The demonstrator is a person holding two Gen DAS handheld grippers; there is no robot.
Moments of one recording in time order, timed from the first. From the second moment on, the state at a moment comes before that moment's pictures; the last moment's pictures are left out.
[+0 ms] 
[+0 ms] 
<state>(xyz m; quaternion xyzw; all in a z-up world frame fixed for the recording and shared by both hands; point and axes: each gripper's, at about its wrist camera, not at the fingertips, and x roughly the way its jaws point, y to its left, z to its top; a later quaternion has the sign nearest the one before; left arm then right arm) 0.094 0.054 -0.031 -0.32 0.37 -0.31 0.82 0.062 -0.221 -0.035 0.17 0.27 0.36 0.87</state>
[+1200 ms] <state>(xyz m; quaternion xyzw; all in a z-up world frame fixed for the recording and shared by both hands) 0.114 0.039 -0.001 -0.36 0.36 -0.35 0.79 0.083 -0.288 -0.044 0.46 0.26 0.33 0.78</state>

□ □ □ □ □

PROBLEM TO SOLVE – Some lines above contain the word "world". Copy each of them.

EXERCISE SOLUTION –
<state>(xyz m; quaternion xyzw; all in a z-up world frame fixed for the recording and shared by both hands; point and axes: each gripper's, at about its wrist camera, not at the fingertips, and x roughly the way its jaws point, y to its left, z to its top; a later quaternion has the sign nearest the one before; left arm then right arm) 0.094 0.054 -0.031 -0.32 0.37 -0.31 0.82 0.062 -0.221 -0.035 0.17 0.27 0.36 0.87</state>
[+1200 ms] <state>(xyz m; quaternion xyzw; all in a z-up world frame fixed for the recording and shared by both hands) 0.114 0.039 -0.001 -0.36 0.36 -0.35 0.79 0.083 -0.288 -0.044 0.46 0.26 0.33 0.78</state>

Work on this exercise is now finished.